**What you will do:**
Here is a listing. Write it all out again exactly, but not its pictures.
'''
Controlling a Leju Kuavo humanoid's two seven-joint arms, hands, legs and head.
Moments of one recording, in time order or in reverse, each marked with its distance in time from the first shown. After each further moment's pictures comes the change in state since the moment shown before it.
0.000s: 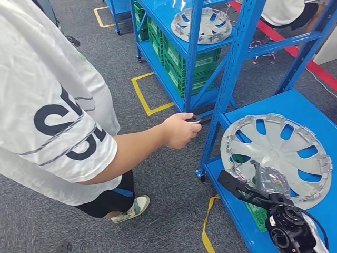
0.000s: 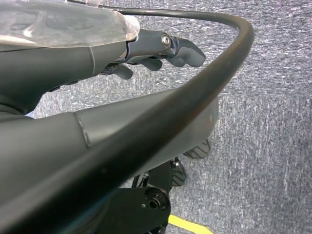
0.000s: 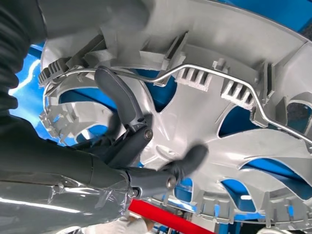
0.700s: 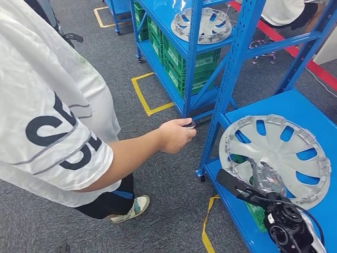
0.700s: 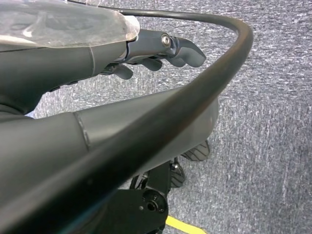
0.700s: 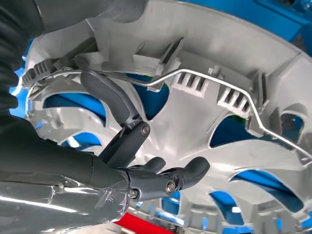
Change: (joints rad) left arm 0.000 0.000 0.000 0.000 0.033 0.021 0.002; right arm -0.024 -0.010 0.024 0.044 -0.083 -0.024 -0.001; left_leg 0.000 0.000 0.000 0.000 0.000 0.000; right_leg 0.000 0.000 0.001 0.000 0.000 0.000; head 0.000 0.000
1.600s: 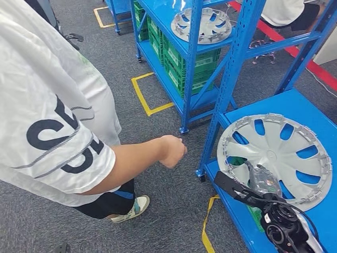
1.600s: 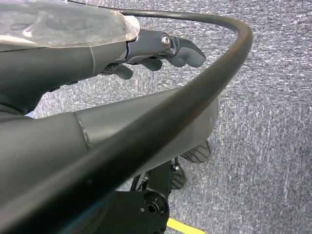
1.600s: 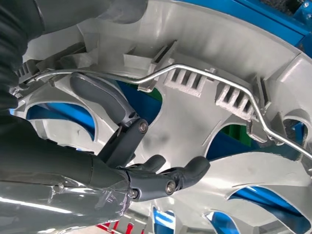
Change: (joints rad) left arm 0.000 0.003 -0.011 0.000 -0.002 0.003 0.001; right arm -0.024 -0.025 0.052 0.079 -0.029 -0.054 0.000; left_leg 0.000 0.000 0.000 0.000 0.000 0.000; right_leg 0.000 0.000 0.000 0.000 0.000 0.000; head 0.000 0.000
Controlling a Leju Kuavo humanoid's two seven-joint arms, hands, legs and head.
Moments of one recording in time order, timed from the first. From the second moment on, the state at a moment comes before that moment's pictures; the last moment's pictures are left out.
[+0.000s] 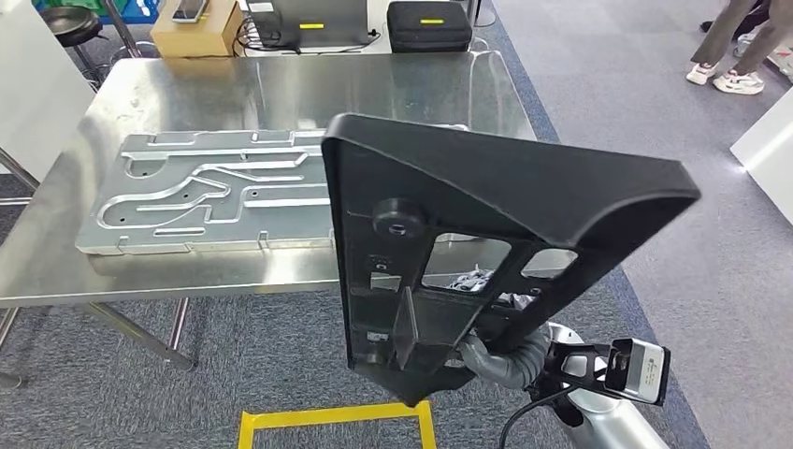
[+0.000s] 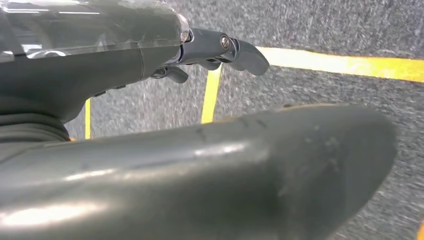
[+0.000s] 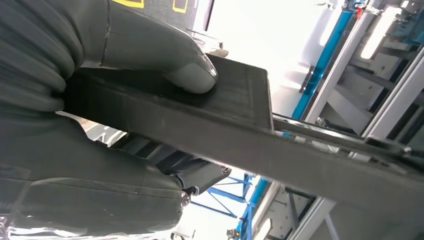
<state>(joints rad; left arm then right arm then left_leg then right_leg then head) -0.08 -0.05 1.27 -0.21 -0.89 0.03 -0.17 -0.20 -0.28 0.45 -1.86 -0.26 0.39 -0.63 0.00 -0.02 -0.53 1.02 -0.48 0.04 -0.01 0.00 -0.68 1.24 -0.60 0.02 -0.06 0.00</state>
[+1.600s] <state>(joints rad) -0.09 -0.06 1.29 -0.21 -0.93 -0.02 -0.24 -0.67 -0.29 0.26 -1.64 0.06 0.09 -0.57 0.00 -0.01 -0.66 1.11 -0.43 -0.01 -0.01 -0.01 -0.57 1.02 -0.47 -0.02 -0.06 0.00</state>
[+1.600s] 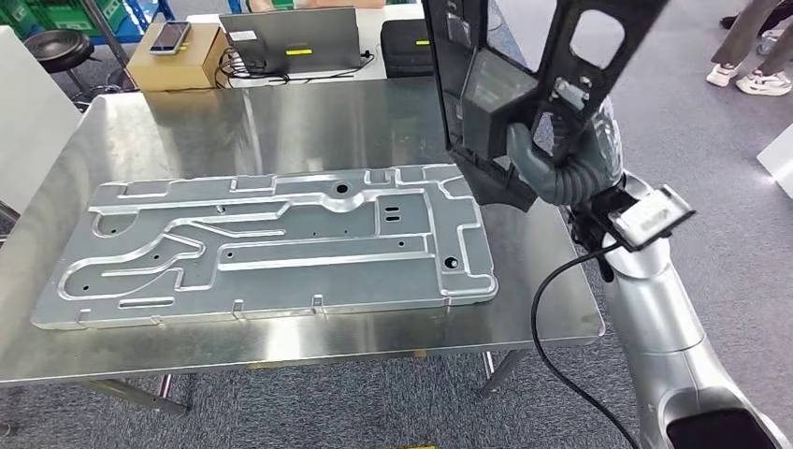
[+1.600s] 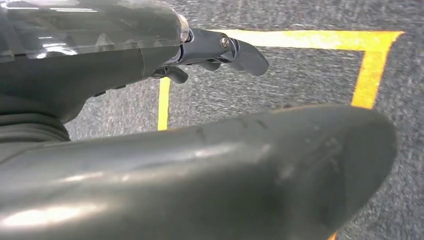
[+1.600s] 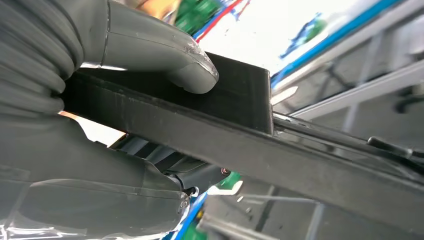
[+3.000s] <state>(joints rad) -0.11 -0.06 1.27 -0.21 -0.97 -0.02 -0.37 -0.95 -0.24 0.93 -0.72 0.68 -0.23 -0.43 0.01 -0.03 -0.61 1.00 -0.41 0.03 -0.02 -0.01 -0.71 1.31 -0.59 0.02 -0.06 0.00</state>
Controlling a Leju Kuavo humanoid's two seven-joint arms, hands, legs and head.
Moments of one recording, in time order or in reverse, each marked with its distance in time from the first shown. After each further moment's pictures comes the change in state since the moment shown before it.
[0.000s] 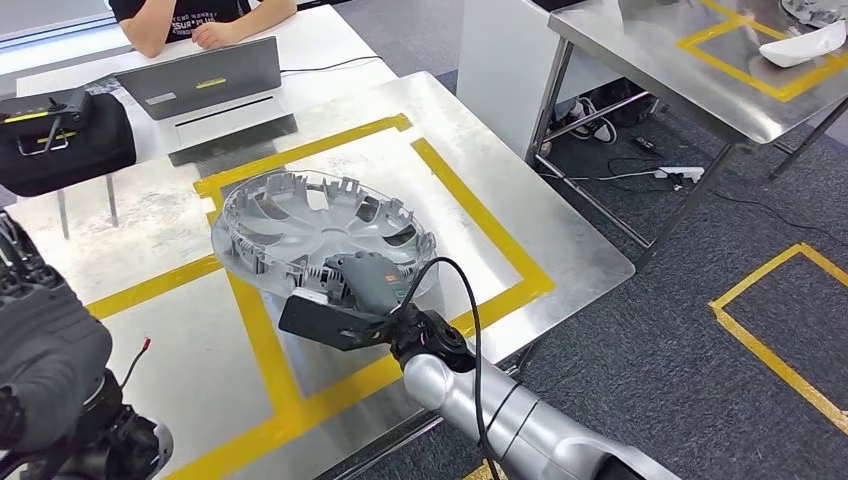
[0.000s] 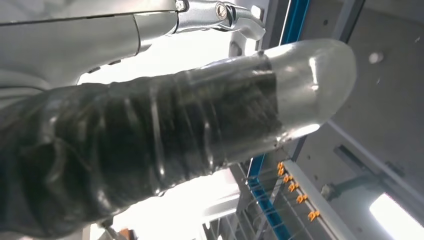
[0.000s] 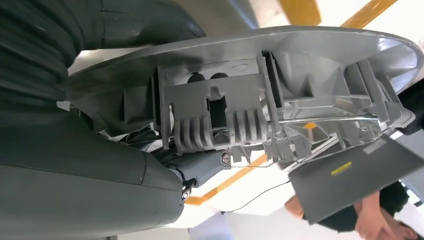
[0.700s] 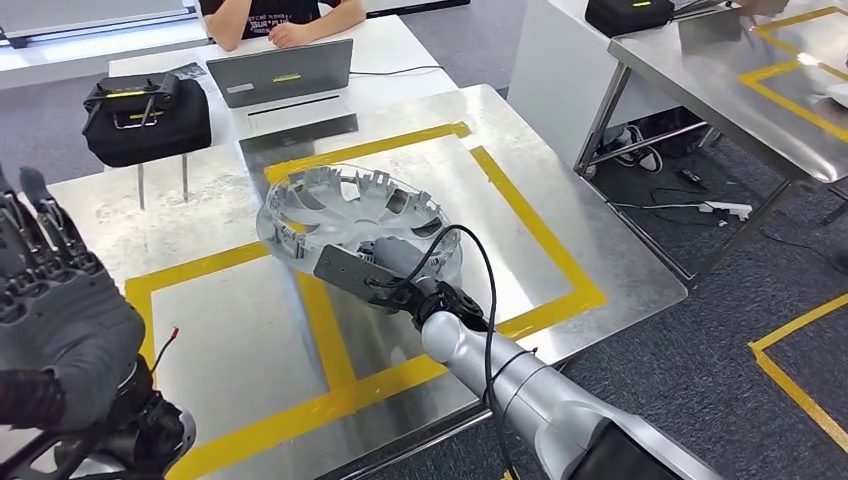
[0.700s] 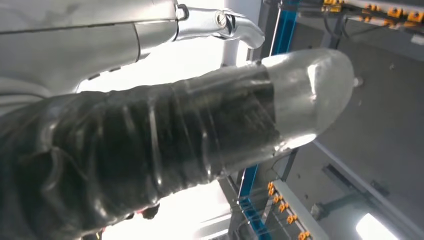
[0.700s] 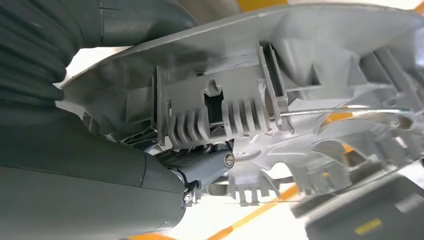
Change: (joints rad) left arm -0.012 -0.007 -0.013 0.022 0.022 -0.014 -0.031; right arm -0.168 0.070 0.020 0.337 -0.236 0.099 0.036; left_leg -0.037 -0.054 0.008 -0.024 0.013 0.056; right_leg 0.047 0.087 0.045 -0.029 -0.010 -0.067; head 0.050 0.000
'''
**Response for this exercise:**
Controlling a Leju Kuavo humanoid's two seven-joint arms, hands, legs and head.
Moments of one recording, in time order or in reverse, each marked with its distance in time from the first shown. After each further moment's pictures comes the change in state since the moment shown before it.
0.000s: 
0.000s: 
0.000s: 
0.700s: 
0.700s: 
0.700s: 
Change: (joints rad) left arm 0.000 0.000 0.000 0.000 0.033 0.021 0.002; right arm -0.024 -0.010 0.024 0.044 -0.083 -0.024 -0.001; left_leg 0.000 0.000 0.000 0.000 0.000 0.000; right_leg 0.000 0.000 0.001 0.000 0.000 0.000; head 0.000 0.000
1.600s: 
1.600s: 
1.600s: 
Change: (joints rad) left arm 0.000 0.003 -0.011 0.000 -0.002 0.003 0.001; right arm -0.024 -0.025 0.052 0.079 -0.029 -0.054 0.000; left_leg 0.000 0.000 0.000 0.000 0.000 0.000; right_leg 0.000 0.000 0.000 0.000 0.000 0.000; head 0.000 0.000
Controlling a Leju Kuavo humanoid's two seven-joint arms, hands, legs and head.
Moments of one recording in time order, timed from the first. From the second moment on, the state at a moment comes before that moment's pictures; the last moment's pictures are left out.
[+0.000s] 
[+0.000s] 
[+0.000s] 
<state>(joints rad; left arm then right arm then left_leg then right_leg then head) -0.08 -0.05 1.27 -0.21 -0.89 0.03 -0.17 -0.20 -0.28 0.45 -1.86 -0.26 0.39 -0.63 0.00 -0.02 -0.53 1.02 -0.48 0.04 -0.01 0.00 -0.68 1.24 -0.60 0.02 -0.06 0.00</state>
[+1.600s] <state>(joints rad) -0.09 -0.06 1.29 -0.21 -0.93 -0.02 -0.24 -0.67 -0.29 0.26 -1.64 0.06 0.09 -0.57 0.00 -0.01 -0.66 1.11 -0.43 -0.01 -0.01 -0.01 -0.57 1.02 -0.47 -0.02 -0.06 0.00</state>
[+1.600s] 
[+1.600s] 
[+1.600s] 
[+3.000s] <state>(joints rad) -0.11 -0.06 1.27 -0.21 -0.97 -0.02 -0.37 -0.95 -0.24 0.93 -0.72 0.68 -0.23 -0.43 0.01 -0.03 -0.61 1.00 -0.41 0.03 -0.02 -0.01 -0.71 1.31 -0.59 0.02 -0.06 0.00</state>
Controlling a Leju Kuavo humanoid's two seven-joint arms, hands, legs and head.
Moments of one recording, in time order or in reverse, each marked with its distance in time from the first shown. After each further moment's pictures comes the change in state since the moment shown before it.
[0.000s] 
[0.000s] 
[0.000s] 
[0.700s] 
[0.700s] 
[0.700s] 
Change: (joints rad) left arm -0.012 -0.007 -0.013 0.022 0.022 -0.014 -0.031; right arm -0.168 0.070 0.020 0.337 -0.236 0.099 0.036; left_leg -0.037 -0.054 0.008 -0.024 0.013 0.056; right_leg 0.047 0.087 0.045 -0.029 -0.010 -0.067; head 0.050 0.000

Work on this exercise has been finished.